I would like to understand how to compute FMA performance. If we look into the description here:
for Skylake architecture the instruction have Latency=4
and Throughput(CPI)=0.5
, so the overall performance of the instruction is 4*0.5 = 2
clocks per instruction.
So as far as I understand if the max (turbo) clock frequency is 3GHz, then for a single core in one second I can execute 1 500 000 000 instructions.
Is it right? If so, what could be the reason that I am observing a slightly higher performance?
Latency=4 and Throughput(CPI)=0.5, so the overall performance of the instruction is 4*0.5 = 2 clocks per instruction.
Just working out the units gives cycles²/instr
, which is strange and I have no interpretation for it.
The throughput listed here is really a reciprocal throughput, in CPI, so 0.5 cycles per instruction or 2 instructions per cycle. These numbers are related by being each others reciprocal, the latency has nothing to do with it.

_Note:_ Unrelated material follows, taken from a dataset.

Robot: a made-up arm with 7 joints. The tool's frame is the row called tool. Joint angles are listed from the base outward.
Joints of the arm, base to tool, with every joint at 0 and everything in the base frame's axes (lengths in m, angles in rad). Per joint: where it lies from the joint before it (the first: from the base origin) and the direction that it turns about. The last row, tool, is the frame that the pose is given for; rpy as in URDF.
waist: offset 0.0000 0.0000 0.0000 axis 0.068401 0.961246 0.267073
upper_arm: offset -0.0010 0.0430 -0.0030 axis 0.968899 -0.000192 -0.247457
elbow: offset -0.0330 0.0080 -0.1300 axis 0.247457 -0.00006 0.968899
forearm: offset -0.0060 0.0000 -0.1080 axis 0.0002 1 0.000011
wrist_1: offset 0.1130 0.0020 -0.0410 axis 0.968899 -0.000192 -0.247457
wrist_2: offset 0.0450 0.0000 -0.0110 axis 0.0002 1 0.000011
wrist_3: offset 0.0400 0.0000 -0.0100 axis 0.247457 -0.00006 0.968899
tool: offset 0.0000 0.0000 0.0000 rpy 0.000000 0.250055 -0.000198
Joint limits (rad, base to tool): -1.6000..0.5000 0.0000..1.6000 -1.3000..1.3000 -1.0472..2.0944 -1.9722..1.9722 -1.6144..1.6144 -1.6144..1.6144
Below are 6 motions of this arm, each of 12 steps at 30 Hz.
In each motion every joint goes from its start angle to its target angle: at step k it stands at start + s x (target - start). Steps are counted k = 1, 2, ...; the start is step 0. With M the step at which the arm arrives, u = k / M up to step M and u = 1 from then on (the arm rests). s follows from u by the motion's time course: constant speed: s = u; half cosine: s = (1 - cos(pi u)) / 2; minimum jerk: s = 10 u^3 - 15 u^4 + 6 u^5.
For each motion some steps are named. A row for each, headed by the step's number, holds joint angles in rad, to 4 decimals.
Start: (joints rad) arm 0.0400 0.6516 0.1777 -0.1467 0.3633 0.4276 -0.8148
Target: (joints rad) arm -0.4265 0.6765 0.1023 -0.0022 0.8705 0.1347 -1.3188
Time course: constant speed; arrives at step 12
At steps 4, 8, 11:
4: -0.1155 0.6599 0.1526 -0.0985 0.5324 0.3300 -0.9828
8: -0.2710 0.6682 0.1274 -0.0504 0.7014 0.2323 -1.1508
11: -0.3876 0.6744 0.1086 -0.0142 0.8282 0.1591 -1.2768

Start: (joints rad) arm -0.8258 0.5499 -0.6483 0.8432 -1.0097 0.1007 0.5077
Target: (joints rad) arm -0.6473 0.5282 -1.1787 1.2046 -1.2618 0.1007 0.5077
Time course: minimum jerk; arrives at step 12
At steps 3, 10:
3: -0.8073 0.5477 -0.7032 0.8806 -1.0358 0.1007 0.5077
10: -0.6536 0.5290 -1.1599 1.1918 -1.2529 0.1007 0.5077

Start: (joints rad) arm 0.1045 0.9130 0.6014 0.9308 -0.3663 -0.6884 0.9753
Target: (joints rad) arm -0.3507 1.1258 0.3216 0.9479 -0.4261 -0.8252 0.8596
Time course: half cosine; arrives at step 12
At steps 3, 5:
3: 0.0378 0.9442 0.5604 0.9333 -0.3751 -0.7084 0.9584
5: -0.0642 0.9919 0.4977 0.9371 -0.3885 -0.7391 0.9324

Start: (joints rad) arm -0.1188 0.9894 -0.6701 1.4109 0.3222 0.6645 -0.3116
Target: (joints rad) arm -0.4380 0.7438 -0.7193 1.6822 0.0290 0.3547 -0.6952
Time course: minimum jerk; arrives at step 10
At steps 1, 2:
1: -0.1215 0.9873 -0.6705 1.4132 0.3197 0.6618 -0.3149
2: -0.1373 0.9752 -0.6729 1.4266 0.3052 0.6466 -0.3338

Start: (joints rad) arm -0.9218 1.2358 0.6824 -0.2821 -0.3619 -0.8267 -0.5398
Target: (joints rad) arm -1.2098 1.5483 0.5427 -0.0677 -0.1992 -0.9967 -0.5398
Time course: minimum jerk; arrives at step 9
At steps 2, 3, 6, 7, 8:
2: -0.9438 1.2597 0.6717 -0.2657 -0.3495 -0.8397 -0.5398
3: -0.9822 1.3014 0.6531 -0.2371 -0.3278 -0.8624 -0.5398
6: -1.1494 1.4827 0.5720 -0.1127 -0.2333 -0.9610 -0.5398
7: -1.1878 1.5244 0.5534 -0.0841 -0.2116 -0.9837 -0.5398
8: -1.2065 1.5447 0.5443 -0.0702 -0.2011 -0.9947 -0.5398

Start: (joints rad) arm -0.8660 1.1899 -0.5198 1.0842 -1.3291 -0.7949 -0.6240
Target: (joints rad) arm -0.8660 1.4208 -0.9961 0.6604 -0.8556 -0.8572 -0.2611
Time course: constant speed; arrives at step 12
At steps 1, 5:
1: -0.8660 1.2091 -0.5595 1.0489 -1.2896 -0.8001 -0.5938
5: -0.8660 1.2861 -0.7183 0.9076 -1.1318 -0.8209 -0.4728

There is a related calculation that does involve both latency and (reciprocal) throughput, namely the product of the latency and the throughput: 4 * 2 = 8 (in units of "number of instructions"). This is how many independent instances of the operation can be "in flight" (started but not completed) simultaneously, comparable with the bandwidth-delay product in network theory. This number informs some code design decisions, because it is a lower bound on the amount of instruction-level parallelism the code needs to expose to the CPU in order for it to fully use the computation resources.